Job Description
We are looking for a skilled Senior level Site Reliability Engineer (SRE) to join our team.
An ideal candidate should deeply care about big data systems and automation, be fluent in Java, and be eager to learn as needed.
The candidate will be involved in all aspects of the data platform, including ideation, design, implementation, deployment, customer onboarding and support.
* This involves regular cross-team collaboration with Data Engineering, Infrastructure, Engineering, Security, and Operation Teams.
* The candidate will take ownership of the data platform, regularly interacting with internal customers, proactively identifying, prioritizing, and delivering on their common data platform needs.
Requirements
To succeed in this role, you will need:
* A bachelor's degree in Computer Science or a similar technical major, or equivalent work experience.

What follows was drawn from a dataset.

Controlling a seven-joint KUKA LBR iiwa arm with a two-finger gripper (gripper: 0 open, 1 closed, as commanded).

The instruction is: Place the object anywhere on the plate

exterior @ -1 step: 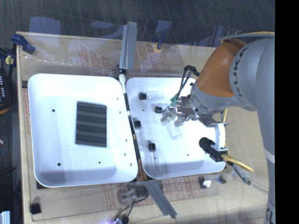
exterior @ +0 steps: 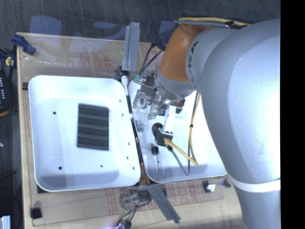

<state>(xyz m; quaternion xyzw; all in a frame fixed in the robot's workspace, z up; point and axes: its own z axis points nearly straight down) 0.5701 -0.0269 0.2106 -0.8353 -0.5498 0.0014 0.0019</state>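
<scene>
The big grey arm reaches down into the right bin. A dark ridged plate lies in the left bin.

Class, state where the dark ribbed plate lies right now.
The dark ribbed plate lies flat in the middle of the left white bin, left of the arm's hand.

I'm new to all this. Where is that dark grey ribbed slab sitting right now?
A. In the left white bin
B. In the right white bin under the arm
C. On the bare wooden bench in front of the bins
A: the dark ribbed slab lies flat on the floor of the left bin, apart from the arm.
</scene>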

* 8+ years of practical work experience.
* Experience architecting, deploying, and managing large-scale data platforms (Kafka, Spark, Hadoop, Druid) running on top of Kubernetes.
* Experience developing and maintaining custom Java and Python applications enhancing platform capabilities.
* Experience developing automation for deployments (CI/CD) using Ansible and Jenkins.
Bonus Requirements
To stand out in this role, you will benefit from:
* Experience ensuring platform SLOs by collecting, visualizing, and alerting on relevant telemetry.
* Experience upgrading large-scale data platforms improving system capabilities and security while ensuring minimal customer impact.
* Ability to troubleshoot complex issues in large, distributed environments.
* Staying up-to-date with industry data platform best practices and standards, focusing on hybrid cloud environments.
About Us
We are a mission-focused, values-driven company where each individual can contribute to building a stronger, more secure internet.
We offer a dynamic and flexible work environment with competitive benefits and the ability to grow your career.